ACTIVITY ::
When you reach the line containing "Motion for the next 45" in the entries below, begin reproducing lines exactly, and stop once the line containing "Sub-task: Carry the" is done.

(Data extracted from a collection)
============================================================
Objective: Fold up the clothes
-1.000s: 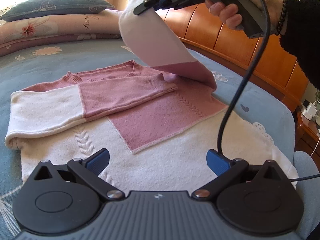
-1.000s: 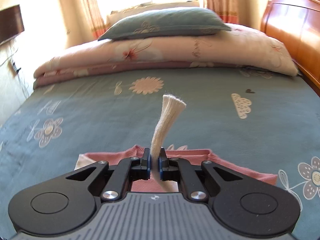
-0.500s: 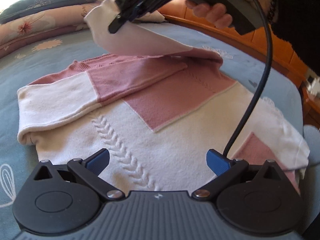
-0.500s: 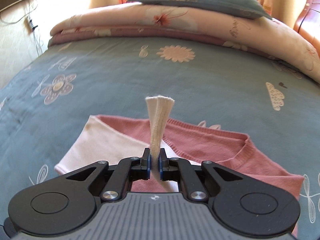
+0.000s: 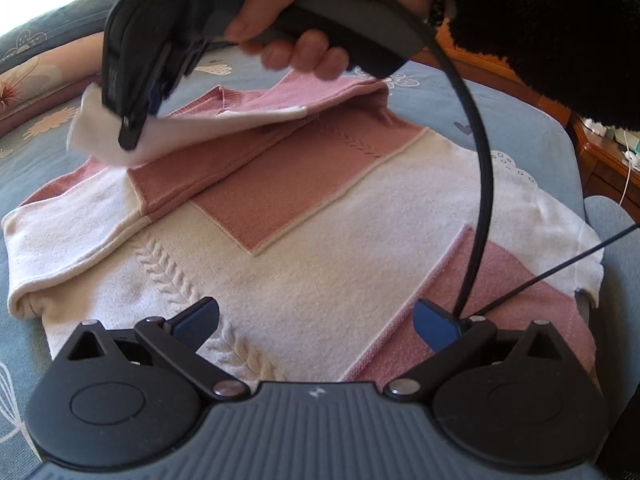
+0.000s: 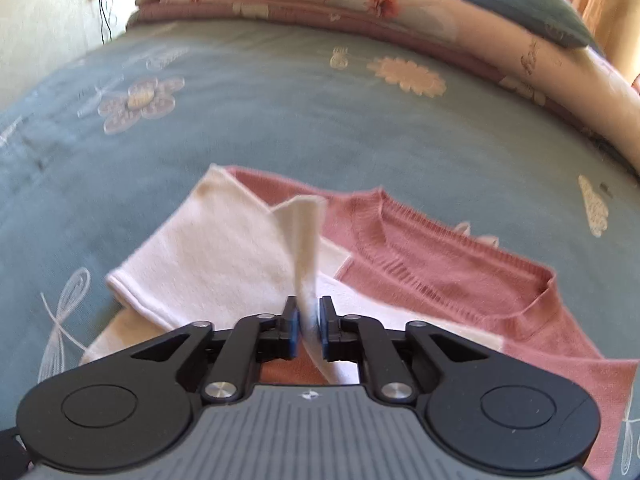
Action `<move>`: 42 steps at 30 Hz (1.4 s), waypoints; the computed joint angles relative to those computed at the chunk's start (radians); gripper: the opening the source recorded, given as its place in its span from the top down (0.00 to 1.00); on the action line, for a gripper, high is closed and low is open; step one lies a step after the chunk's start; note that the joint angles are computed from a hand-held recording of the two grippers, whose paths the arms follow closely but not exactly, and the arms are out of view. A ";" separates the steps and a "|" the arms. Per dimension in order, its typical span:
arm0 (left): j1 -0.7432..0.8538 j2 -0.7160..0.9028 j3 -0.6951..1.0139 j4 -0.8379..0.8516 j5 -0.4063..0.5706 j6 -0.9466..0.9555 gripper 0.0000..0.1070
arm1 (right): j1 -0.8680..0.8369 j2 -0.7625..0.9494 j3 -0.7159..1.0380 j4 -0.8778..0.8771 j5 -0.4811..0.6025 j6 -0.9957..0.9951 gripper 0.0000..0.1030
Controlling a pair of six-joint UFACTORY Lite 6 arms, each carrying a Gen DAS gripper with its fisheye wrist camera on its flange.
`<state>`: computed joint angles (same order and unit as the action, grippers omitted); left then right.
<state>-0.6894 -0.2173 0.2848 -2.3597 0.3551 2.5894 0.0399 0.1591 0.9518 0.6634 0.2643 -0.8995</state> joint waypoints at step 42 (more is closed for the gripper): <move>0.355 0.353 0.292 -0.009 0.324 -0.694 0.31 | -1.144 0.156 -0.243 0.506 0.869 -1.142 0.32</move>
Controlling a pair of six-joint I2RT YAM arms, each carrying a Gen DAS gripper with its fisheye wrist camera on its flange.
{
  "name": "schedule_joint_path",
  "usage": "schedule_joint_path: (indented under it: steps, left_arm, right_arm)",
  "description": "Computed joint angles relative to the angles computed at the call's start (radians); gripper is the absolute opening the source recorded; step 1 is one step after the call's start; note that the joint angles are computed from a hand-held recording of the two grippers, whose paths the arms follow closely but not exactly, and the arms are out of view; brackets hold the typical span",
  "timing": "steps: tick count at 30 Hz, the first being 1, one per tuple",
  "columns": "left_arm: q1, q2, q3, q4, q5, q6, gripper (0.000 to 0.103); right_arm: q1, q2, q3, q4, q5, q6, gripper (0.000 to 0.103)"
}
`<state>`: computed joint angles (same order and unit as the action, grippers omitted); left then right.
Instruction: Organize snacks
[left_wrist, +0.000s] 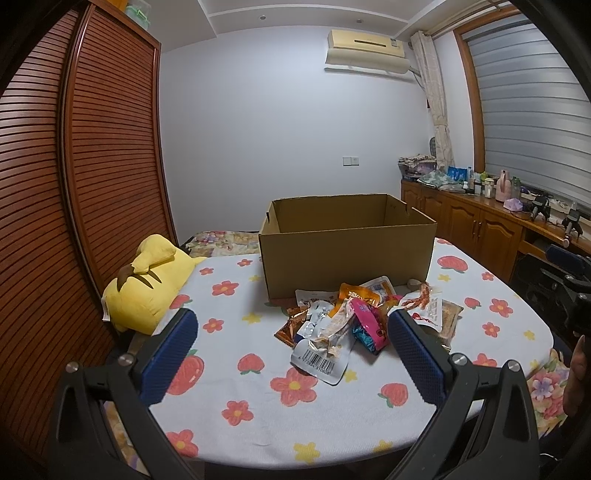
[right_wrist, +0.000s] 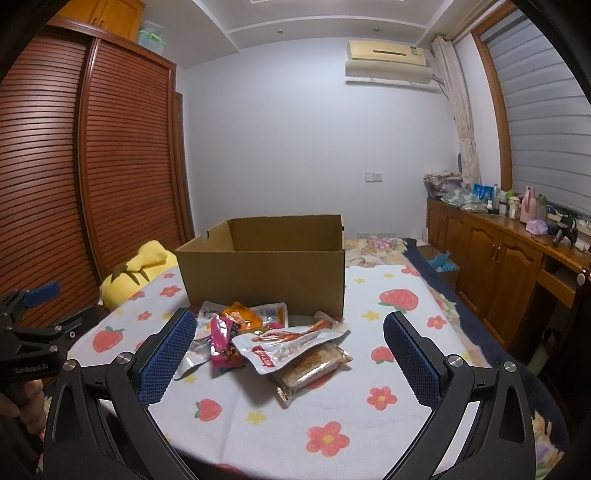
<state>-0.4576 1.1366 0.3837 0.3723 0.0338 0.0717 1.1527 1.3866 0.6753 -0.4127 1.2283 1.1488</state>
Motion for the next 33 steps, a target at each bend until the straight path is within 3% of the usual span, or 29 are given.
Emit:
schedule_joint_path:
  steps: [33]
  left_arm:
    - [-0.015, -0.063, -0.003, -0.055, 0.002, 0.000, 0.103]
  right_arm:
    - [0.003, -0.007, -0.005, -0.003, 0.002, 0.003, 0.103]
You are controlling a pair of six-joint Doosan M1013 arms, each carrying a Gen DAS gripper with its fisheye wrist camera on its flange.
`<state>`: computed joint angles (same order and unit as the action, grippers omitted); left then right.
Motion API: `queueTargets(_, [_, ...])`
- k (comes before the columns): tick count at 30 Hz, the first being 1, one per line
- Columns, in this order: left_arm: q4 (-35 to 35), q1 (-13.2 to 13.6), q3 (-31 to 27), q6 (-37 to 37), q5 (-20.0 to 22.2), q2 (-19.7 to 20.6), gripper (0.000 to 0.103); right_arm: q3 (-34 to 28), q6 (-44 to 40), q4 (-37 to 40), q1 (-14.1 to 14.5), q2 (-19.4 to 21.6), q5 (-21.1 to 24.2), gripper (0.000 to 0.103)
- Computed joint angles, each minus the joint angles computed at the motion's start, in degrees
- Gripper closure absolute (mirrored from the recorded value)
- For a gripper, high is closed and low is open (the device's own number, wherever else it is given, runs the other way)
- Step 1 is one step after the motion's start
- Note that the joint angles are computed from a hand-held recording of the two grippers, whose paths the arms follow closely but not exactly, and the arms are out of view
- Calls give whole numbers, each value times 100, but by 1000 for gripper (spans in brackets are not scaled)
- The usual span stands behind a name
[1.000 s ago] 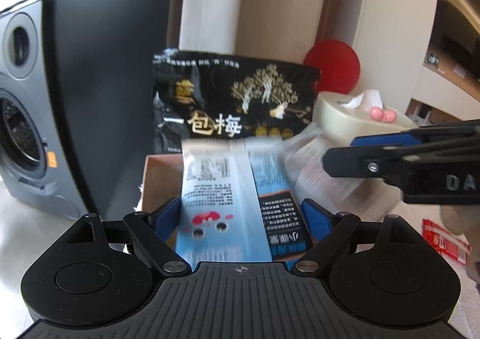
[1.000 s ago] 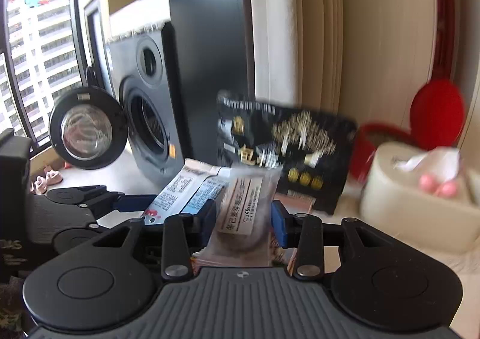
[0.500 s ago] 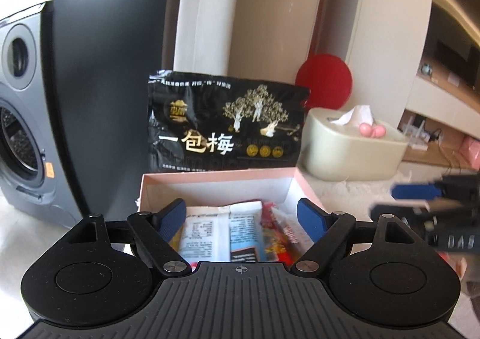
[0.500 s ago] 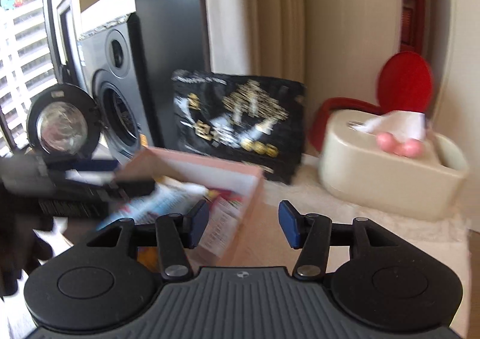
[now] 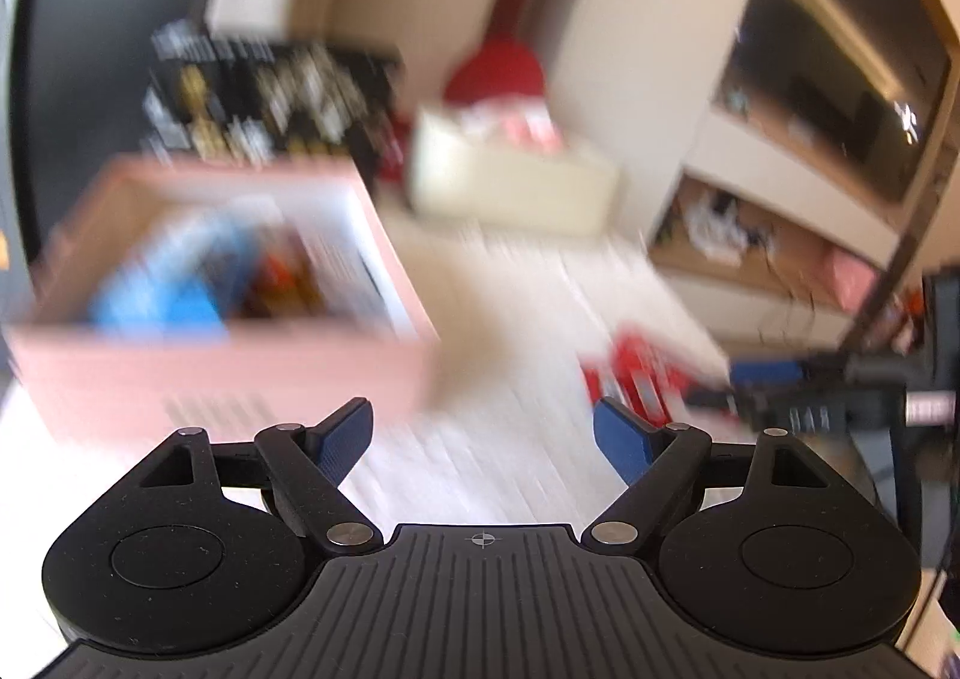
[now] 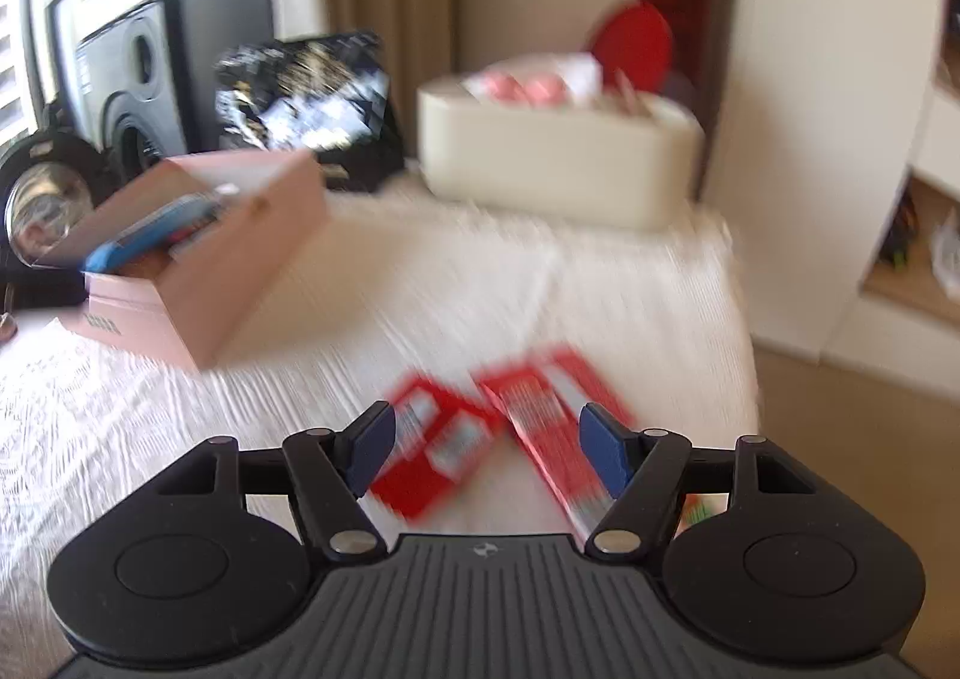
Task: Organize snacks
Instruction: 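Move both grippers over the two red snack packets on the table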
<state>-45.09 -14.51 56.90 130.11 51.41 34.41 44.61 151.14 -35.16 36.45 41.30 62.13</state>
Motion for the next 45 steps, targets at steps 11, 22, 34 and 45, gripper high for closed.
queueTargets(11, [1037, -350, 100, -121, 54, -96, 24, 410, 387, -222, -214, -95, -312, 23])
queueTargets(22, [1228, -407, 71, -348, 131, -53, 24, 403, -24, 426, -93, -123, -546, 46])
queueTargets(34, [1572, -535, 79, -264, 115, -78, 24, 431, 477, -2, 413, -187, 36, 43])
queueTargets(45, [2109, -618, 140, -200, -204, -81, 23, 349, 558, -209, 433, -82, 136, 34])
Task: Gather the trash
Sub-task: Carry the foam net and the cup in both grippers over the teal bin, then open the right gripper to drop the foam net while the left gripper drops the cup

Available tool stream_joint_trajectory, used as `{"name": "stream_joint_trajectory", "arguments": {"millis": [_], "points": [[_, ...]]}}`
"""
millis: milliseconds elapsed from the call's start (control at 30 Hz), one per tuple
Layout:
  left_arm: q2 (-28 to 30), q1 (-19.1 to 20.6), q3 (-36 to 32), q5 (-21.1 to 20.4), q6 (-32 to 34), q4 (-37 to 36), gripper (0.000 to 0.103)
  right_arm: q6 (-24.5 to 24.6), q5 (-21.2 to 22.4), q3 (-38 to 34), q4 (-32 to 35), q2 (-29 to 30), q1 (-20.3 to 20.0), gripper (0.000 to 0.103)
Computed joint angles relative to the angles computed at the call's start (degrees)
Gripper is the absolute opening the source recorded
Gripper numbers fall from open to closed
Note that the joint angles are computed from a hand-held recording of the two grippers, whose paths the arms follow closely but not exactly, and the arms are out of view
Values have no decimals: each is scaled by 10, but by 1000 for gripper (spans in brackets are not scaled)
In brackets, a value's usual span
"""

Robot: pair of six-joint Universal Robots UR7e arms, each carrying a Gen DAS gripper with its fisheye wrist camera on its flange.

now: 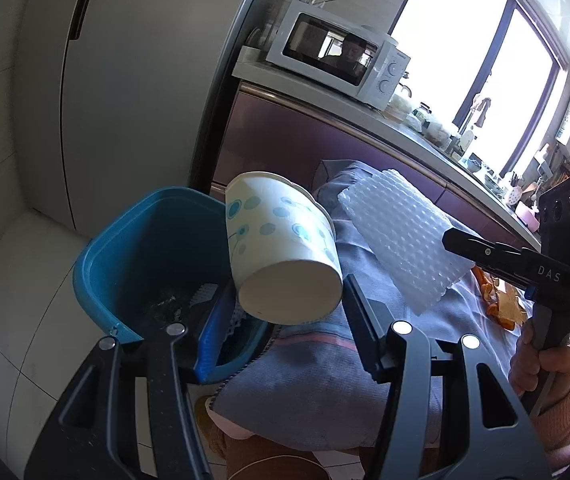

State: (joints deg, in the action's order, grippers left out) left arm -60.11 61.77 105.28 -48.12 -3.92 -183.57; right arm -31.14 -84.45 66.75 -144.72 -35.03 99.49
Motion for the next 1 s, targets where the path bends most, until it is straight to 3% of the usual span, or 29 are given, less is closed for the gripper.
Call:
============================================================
YOUR RESPONSE ::
Motion for the next 45 steps, targets at steps 11, 22, 34 and 45, gripper high for closed.
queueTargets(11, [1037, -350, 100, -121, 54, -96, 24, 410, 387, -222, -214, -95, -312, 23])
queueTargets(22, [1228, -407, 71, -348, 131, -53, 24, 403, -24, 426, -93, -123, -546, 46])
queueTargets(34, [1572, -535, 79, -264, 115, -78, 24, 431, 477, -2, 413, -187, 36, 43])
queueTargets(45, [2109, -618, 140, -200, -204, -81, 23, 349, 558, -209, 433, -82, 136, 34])
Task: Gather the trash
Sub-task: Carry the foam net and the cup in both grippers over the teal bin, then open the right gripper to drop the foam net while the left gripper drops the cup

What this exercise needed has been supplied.